The practical consequence of that construction approach extends to field maintenance, because the aluminum monocoque structure can be disassembled using only three tools, the complete vehicle packs into a crate measuring approximately 1.5 by 0.9 by 0.6 meters (5 by 3 by 2 feet), all electrical components share standardized quick connectors rated for extreme cold to prevent the connector failures that plague electronic systems in sub-zero temperatures, and replacing the entire power unit requires removing a single shaft rather than the multi-hour procedure that most vehicle drivetrain replacements involve. The Dispatch carries five dedicated cargo hard points on its chassis plus two additional racks on the front forks, giving it a total cargo capacity of 200 kg (441 lb) that NorthForge describes as achievable “without hesitation,” supported by solid girder front forks suspended by CNC-machined control arms rated to handle three times the stress of conventional telescopic forks found on civilian motorcycles.
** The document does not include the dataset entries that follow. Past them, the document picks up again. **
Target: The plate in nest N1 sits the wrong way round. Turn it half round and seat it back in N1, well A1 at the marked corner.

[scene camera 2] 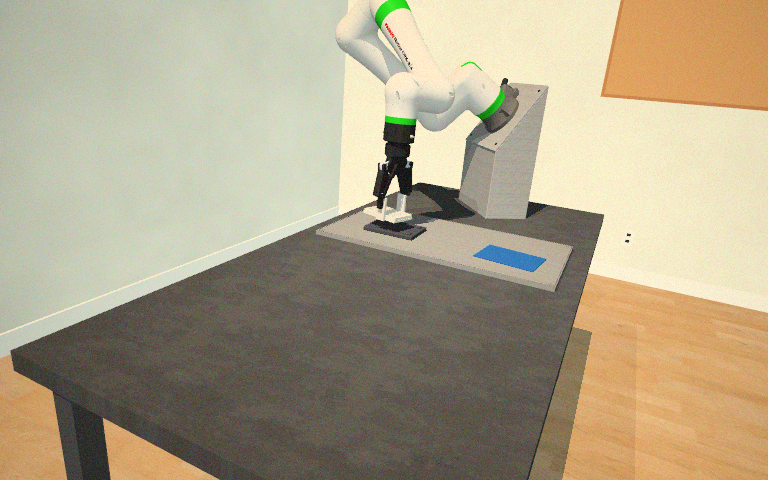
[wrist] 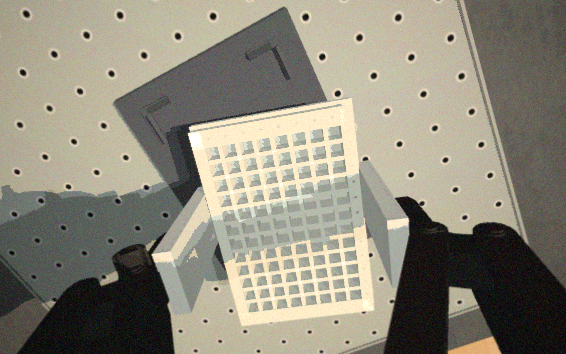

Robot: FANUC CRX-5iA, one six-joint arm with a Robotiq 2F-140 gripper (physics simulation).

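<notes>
The cream well plate [scene camera 2: 400, 217] [wrist: 285, 218] is held level, with its grid of square wells facing up. My gripper [scene camera 2: 393, 208] [wrist: 286, 197] is shut on it, with one pale finger pad at each long side. The dark grey nest [scene camera 2: 417, 232] [wrist: 215, 90] lies below, and scene camera 2 shows a gap between plate and nest. In the wrist view the plate is turned at an angle to the nest and covers much of it. Two raised corner brackets of the nest show beyond the plate. The nest's corner mark and well A1's lettering cannot be made out.
The nest stands on a light perforated board [scene camera 2: 453, 242] [wrist: 425, 120] on the dark table [scene camera 2: 317, 339]. A flat blue rectangle [scene camera 2: 509, 258] lies towards the board's right end. The robot's grey pedestal [scene camera 2: 509, 181] stands behind the board.
</notes>
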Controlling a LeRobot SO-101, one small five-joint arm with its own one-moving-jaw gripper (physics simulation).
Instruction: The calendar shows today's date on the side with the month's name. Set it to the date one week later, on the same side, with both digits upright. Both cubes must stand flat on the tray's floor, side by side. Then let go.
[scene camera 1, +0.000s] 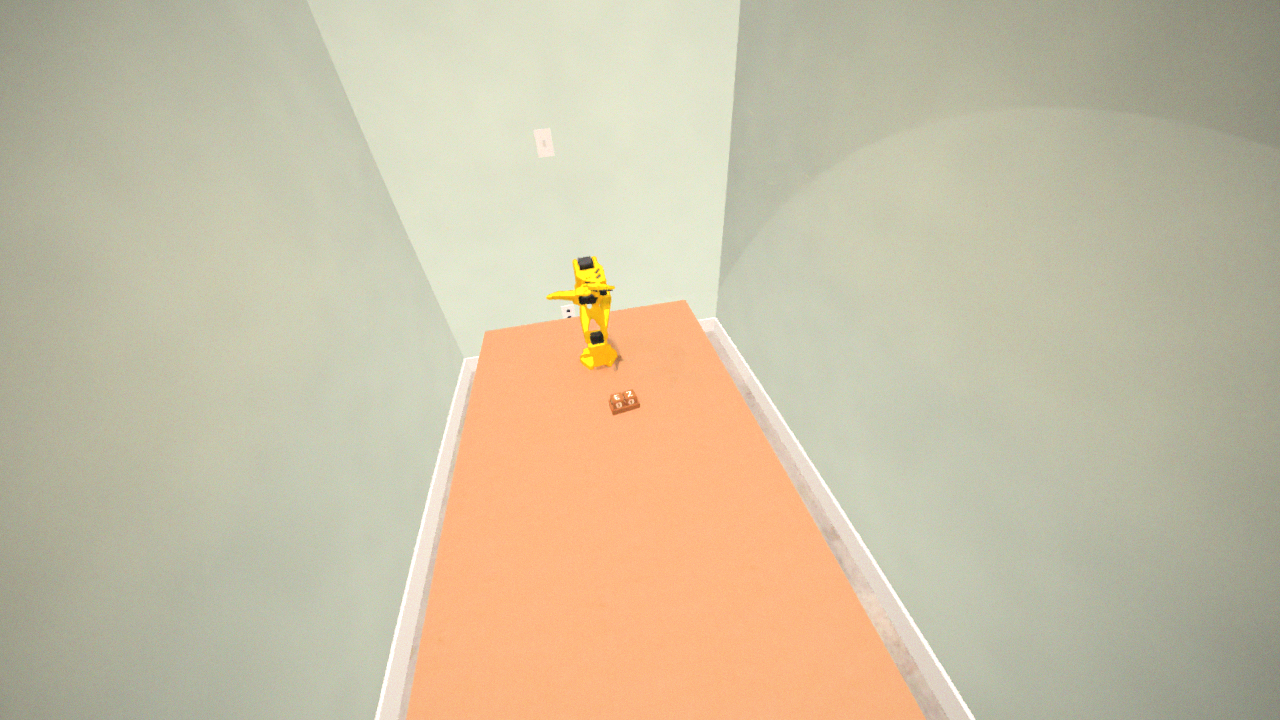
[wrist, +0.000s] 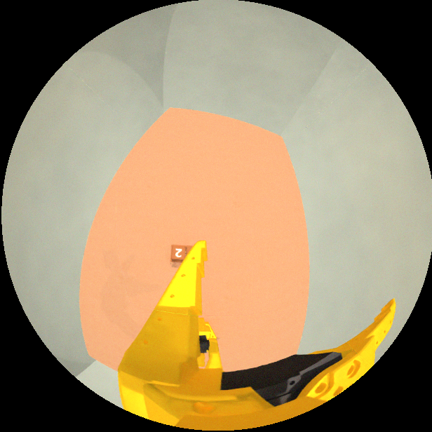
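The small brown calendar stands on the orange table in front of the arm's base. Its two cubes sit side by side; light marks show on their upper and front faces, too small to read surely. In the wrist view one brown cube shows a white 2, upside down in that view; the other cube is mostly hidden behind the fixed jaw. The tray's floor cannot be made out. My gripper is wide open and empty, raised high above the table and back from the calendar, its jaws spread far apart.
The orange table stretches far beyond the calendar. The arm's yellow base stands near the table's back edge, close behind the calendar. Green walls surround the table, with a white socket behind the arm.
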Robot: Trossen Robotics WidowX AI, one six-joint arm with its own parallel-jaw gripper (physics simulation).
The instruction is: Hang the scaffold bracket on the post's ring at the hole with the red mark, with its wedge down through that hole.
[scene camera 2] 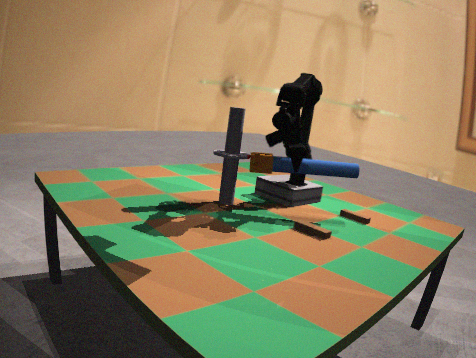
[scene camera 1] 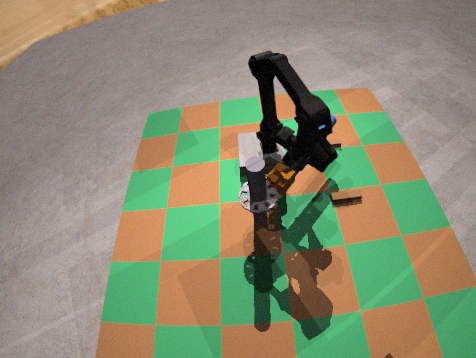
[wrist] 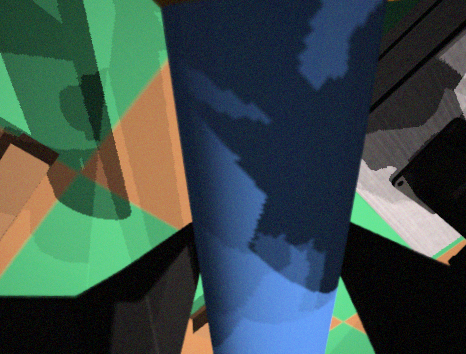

The vehicle’s key performance specifications include a range of up to 200 km (124 miles), a top speed of 110 km/h (68 mph) with an optional narrower rear tire configuration, a seat height of 780 mm (30.7 inches) designed to accommodate a wide range of operator heights, and the 200 kg (441 lb) cargo capacity that the chassis hard points support. The 92 kg (203 lb) empty weight figure, meaning the vehicle without its three battery modules, illustrates how effectively the monocoque construction methodology concentrates mass in the energy storage rather than the structure itself.

The Dispatch is more than 80 percent Canadian-made, with offshore components sourced exclusively from NATO member countries, and its battery system, which NorthForge describes as 100 percent Canadian, with no dependence on batteries, motors, or software sourced from non-allied nations, makes the platform one of the more complete expressions of sovereign defense industrial policy in the Canadian startup ecosystem.

Hayter placed the Dispatch’s development within a broader argument about what modern defense mobility requires in an operating environment where drone surveillance has made conventional vehicle movement increasingly detectable and dangerous. “A destabilized world demands safe, reliable and enduring defence machinery,” Hayter said. “NorthForge exists to contribute to that national mission, building silent, resilient and flexible mobility systems here at home, with Canadian partners, for Canadian and allied forces.”